The South Florida Water Management District has identified 283,000 acres worth $1.5 billion — including preserve lands, filter marshes and Everglades-area wetlands — that could be used to guarantee some of the $2.2 billion they intend to borrow to buy the U.S. Sugar land and recreate the historic flow of water from Lake Okeechobee to the Everglades.
The collateral might also include 2.8 acres under the Herbert Hoover Dike.
The proposal, which water managers say remains under consideration, emerged in internal agency e-mails and other documents that opponents of the U.S. Sugar deal have cited in their legal battle to block financing for what would be the state’s most expensive conservation land purchase ever.
Water managers say using the land as collateral would, at little risk to taxpayers, enable the district to obtain tax-free financing, which would translate to savings of tens of millions of dollars over the 30-year loan.
“We’re pursuing this as an option,” said Paul Dumars, the water district’s chief financial officer. “At the end of the day, we would save taxpayer dollars.”
But opponents of the U.S. Sugar deal say the proposal is reckless and illustrates the extraordinary financial strain that the deal would place on the South Florida water agency and its taxpayers in all or part of 16 Florida counties.
“It would be stupid to do it,” said Joseph Klock, who represents chief U.S. Sugar competitor Florida Crystals, one of the deal’s opponents. “It would be political suicide.”
The complex financing scheme would involve “certificates of participation,” similar to bonds but which circumvent the need for voter approval.

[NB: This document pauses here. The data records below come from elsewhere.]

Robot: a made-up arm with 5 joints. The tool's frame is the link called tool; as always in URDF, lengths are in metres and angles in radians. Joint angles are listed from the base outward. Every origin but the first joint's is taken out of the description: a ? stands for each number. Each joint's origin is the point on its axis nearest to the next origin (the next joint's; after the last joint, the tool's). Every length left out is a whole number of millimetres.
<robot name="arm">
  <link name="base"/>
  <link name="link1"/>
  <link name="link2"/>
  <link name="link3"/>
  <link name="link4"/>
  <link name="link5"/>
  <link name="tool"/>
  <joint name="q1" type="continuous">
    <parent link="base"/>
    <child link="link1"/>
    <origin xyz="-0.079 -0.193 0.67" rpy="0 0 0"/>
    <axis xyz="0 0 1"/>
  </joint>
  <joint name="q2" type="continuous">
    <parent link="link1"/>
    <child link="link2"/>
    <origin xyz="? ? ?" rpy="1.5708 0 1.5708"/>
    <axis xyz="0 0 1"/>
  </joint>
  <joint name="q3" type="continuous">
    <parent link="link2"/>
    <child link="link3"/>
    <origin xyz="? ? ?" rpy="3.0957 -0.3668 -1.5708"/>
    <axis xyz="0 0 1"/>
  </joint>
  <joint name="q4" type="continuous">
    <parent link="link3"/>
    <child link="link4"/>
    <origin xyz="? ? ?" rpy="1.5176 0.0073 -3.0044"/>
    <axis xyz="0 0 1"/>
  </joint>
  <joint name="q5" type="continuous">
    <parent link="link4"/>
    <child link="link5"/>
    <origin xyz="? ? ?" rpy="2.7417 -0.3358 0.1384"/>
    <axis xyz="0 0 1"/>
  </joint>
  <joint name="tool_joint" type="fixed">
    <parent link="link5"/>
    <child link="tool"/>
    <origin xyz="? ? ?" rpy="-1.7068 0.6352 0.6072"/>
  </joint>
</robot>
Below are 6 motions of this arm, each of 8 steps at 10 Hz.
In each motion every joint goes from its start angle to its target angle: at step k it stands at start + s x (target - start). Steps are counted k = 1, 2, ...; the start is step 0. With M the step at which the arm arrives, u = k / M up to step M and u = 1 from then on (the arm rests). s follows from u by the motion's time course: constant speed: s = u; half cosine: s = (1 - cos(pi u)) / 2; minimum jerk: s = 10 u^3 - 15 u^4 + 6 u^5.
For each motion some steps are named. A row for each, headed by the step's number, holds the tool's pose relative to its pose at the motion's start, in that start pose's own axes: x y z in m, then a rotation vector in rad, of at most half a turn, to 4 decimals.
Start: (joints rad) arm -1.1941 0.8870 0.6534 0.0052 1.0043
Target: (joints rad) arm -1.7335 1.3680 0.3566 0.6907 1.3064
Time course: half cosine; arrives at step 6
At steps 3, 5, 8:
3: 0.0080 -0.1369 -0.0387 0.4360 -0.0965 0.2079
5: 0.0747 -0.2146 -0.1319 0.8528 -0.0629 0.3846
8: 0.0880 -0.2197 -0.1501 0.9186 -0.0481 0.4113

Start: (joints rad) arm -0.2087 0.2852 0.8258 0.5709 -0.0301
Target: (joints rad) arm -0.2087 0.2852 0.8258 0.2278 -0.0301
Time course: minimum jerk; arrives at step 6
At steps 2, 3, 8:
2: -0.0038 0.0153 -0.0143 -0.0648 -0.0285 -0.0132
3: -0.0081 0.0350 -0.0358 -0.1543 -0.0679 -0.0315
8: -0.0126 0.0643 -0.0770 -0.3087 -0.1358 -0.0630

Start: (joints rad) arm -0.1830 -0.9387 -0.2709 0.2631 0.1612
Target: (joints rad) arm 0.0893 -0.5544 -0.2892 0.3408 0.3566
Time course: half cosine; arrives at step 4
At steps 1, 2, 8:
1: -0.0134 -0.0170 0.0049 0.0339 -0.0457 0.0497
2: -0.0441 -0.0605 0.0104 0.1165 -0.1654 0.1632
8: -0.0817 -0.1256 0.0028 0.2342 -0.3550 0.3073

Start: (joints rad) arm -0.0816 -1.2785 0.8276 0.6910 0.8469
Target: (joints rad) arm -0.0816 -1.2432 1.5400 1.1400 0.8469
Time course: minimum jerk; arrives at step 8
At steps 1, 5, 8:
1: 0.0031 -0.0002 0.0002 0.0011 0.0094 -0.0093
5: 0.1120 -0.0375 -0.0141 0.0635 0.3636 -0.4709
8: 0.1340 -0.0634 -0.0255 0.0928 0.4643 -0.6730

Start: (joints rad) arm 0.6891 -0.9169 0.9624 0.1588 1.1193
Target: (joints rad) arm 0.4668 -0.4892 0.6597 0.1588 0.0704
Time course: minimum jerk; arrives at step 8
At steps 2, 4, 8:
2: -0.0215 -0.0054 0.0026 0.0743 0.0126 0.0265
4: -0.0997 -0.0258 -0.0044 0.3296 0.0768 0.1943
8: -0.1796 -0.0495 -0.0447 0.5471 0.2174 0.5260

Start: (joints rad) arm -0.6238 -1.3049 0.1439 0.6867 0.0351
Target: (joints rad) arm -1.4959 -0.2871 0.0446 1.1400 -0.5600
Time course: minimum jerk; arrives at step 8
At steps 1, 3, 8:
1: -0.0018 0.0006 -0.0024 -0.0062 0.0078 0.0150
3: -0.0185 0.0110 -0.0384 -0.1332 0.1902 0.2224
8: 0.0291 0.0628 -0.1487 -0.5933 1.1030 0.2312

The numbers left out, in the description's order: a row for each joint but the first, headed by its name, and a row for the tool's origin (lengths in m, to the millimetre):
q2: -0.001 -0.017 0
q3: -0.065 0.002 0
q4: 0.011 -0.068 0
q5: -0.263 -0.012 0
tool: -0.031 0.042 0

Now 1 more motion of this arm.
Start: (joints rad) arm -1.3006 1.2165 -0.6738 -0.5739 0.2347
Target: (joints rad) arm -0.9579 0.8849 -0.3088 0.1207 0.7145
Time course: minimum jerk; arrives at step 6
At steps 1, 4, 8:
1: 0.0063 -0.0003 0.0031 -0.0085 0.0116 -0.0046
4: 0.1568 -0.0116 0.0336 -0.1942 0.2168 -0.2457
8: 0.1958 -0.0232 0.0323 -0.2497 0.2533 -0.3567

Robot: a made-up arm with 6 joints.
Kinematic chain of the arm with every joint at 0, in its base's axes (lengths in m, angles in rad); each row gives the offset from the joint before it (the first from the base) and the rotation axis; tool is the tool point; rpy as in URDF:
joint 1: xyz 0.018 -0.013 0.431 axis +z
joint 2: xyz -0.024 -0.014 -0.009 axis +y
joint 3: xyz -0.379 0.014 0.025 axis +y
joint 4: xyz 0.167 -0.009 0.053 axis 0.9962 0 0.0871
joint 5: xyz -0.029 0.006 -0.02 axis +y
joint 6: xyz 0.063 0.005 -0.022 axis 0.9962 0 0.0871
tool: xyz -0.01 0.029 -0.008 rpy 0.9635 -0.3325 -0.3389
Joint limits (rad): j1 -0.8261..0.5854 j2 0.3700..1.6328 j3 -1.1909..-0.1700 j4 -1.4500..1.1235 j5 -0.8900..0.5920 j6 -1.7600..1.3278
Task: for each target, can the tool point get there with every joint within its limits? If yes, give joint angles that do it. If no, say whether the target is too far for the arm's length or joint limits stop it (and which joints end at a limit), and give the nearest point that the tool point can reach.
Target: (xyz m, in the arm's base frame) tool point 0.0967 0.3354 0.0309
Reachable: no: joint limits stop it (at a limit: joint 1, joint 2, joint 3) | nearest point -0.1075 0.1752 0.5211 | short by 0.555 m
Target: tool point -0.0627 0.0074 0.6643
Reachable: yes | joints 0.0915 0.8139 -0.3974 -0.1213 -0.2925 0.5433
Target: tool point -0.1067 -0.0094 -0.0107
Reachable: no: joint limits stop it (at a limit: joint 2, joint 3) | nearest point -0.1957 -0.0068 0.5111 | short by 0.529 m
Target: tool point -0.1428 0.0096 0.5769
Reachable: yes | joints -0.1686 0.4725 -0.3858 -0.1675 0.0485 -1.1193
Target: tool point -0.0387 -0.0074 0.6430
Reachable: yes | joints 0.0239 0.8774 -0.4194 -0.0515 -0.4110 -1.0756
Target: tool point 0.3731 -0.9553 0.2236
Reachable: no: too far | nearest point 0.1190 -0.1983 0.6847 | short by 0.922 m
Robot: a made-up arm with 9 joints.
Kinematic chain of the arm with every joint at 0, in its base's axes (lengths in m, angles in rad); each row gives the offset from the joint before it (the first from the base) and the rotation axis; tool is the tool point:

The water agency would use property taxes collected in its 16 counties to make 30 years of annual debt payments to trustee Deutsche Bank, which would in turn repay investors in the certificates. If the district defaulted, Deutsche Bank could use the land to generate a return for investors — for example, by leasing land to farmers.
Everything would revert to state ownership and control at the end of the 30-year term, according to agency officials.